** Information shown follows **
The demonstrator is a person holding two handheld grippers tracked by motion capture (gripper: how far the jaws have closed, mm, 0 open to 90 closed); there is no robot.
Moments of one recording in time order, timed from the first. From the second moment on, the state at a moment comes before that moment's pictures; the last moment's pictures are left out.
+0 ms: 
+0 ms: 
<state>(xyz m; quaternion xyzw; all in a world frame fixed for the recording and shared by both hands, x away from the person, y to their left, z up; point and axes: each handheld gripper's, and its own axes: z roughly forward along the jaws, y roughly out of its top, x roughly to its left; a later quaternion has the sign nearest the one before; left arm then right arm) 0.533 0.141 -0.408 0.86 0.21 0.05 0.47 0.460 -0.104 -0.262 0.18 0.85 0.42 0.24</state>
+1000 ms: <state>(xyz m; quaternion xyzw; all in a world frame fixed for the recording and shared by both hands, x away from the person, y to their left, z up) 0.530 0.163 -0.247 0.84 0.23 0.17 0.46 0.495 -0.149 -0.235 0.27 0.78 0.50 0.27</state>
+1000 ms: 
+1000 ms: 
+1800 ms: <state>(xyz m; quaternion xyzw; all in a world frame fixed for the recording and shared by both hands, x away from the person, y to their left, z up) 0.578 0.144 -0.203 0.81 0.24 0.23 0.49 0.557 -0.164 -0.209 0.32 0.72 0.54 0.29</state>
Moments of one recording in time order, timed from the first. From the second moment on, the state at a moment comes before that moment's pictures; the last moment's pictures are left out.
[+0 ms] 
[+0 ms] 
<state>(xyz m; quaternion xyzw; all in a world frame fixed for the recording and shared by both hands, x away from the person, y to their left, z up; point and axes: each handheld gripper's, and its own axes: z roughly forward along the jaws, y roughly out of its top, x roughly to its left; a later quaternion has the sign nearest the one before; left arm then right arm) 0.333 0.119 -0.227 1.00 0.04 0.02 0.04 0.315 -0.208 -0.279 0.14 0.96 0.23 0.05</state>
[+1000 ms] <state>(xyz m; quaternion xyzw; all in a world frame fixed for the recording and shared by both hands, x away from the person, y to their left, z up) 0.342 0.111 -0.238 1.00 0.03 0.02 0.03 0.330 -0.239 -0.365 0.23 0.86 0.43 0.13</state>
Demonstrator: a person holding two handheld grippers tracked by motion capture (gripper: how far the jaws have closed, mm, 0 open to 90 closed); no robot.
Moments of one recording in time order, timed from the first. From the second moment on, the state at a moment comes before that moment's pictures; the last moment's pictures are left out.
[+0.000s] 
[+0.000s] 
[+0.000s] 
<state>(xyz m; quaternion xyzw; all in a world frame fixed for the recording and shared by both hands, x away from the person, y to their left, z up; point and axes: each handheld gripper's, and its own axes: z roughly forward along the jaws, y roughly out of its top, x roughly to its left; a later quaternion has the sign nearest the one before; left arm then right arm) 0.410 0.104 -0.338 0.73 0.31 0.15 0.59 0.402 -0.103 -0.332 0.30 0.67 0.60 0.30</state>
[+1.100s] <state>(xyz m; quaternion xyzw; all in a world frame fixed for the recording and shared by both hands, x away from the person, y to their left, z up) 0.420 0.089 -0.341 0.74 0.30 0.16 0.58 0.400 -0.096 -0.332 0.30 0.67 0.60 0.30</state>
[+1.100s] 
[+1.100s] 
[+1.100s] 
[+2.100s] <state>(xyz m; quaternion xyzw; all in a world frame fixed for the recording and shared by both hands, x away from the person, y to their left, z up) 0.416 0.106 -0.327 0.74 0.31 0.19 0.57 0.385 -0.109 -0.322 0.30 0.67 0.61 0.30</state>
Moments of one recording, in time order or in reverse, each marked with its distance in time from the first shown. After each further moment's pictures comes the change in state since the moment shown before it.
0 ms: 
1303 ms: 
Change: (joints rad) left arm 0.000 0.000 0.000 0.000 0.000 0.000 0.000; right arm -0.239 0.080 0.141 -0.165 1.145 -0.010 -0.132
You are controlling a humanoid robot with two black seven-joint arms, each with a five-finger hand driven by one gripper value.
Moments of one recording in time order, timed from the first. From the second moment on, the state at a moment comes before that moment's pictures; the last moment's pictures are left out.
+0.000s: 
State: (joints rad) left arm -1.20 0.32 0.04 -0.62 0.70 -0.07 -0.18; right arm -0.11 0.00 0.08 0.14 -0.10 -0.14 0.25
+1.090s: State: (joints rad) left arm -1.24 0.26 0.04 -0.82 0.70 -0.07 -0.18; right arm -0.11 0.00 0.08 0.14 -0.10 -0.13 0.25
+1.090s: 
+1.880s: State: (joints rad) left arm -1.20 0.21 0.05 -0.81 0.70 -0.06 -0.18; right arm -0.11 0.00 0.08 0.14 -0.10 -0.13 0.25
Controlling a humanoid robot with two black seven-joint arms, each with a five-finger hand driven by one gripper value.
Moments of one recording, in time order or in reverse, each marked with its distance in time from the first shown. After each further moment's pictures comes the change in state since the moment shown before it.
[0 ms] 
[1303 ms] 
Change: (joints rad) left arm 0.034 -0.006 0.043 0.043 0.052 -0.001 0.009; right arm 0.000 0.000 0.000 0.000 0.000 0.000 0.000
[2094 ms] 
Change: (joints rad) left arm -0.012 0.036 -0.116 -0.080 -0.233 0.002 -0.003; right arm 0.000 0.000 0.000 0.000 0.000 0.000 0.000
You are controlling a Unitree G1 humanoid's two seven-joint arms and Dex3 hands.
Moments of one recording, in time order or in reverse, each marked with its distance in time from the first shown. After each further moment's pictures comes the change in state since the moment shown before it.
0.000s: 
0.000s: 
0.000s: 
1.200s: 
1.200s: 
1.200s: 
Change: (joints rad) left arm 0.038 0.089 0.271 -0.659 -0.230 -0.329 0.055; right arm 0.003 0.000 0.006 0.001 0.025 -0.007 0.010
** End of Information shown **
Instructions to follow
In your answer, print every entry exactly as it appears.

Completed task
The demonstrator is a person holding two handheld grippers tracked by motion capture (gripper: how far the jaws have closed, mm, 0 open to 90 closed); there is no robot.
Moments of one recording in time order, timed from the first. From the second moment on, the state at a moment comes before that moment's pictures; the last moment's pictures are left out.
+0 ms: 
+0 ms: 
<state>(xyz m; quaternion xyzw; all in a world frame fixed for the recording and shared by both hands, x away from the person, y to their left, z up; point and axes: each handheld gripper's, and its own axes: z roughly forward along the jaws, y roughly out of its top, x roughly to its left; a later quaternion has the sign nearest the one before; left arm then right arm) 0.533 0.141 -0.408 0.86 0.21 0.05 0.47 0.460 -0.104 -0.262 0.18 0.85 0.42 0.24</state>
+1000 ms: <state>(xyz m; quaternion xyzw; all in a world frame fixed for the recording and shared by both hands, x away from the person, y to their left, z up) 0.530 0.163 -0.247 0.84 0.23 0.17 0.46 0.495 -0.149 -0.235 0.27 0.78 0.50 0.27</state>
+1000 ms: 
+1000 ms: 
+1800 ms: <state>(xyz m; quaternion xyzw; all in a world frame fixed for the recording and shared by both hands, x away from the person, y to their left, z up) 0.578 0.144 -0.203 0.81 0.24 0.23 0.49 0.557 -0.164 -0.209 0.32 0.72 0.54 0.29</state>
Moments of one recording in time order, timed from the first. From the second moment on, the state at a moment comes before that moment's pictures; the last moment's pictures are left out.
[+0 ms] 
[+0 ms] 
<state>(xyz m; quaternion xyzw; all in a world frame fixed for the recording and shared by both hands, x away from the person, y to their left, z up; point and axes: each handheld gripper's, and its own axes: z roughly forward along the jaws, y roughly out of its top, x roughly to its left; a later quaternion has the sign nearest the one before; left arm then right arm) 0.333 0.119 -0.227 1.00 0.04 0.02 0.04 0.315 -0.208 -0.279 0.14 0.96 0.23 0.05</state>
[+1000 ms] <state>(xyz m; quaternion xyzw; all in a world frame fixed for the recording and shared by both hands, x away from the person, y to their left, z up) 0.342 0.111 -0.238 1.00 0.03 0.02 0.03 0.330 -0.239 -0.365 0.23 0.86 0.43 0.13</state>
Demonstrator: a person holding two handheld grippers tracked by motion capture (gripper: how far the jaws have closed, mm, 0 open to 90 closed); no robot.
Moments of one recording in time order, timed from the first. From the second moment on, the state at a moment comes before that moment's pictures; the last moment's pictures are left out.
[+0.000s] 
[+0.000s] 
[+0.000s] 
<state>(xyz m; quaternion xyzw; all in a world frame fixed for the recording and shared by both hands, x away from the person, y to their left, z up; point and axes: each handheld gripper's, and its own axes: z roughly forward along the jaws, y roughly out of its top, x roughly to its left; a later quaternion has the sign nearest the one before; left arm then right arm) 0.410 0.104 -0.338 0.73 0.31 0.15 0.59 0.402 -0.103 -0.332 0.30 0.67 0.60 0.30</state>
[+1.100s] <state>(xyz m; quaternion xyzw; all in a world frame fixed for the recording and shared by both hands, x away from the person, y to their left, z up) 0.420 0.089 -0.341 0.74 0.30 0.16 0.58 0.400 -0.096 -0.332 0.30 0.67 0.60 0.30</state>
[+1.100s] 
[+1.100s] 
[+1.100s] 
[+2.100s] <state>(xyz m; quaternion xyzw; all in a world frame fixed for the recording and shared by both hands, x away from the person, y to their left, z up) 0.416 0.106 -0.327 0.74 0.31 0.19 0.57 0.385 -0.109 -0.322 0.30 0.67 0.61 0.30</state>
Moments of one recording, in time order or in reverse, each marked with its distance in time from the first shown. After each further moment's pictures comes the change in state since the moment shown before it.
0 ms: 
1303 ms: 
Change: (joints rad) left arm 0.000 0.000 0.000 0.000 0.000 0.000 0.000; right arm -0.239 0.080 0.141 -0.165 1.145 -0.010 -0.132
You are controlling a humanoid robot with two black seven-joint arms, each with a five-finger hand driven by one gripper value.
Moments of one recording in time order, timed from the first. From the second moment on, the state at a moment comes before that moment's pictures; the last moment's pictures are left out.
+0.000s: 
State: (joints rad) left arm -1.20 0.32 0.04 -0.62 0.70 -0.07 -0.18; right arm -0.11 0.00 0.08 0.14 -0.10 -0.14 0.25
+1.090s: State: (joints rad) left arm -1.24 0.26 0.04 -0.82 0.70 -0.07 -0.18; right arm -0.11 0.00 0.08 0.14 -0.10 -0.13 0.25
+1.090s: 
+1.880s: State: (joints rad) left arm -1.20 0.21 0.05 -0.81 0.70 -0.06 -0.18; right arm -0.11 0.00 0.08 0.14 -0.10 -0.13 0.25
Controlling a humanoid robot with two black seven-joint arms, each with a five-finger hand driven by one gripper value.
Moments of one recording, in time order or in reverse, each marked with its distance in time from the first shown. After each further moment's pictures comes the change in state since the moment shown before it.
[0 ms] 
[1303 ms] 
Change: (joints rad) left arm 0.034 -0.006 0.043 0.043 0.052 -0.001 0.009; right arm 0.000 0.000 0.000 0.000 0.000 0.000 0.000
[2094 ms] 
Change: (joints rad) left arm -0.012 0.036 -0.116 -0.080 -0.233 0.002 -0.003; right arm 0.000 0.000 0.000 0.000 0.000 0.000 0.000
You are controlling a Unitree G1 humanoid's two seven-joint arms and Dex3 hands.
Moments of one recording, in time order or in reverse, each marked with its distance in time from the first shown. After each further moment's pictures comes the change in state since the moment shown before it.
0.000s: 
0.000s: 
0.000s: 
1.200s: 
1.200s: 
1.200s: 
Change: (joints rad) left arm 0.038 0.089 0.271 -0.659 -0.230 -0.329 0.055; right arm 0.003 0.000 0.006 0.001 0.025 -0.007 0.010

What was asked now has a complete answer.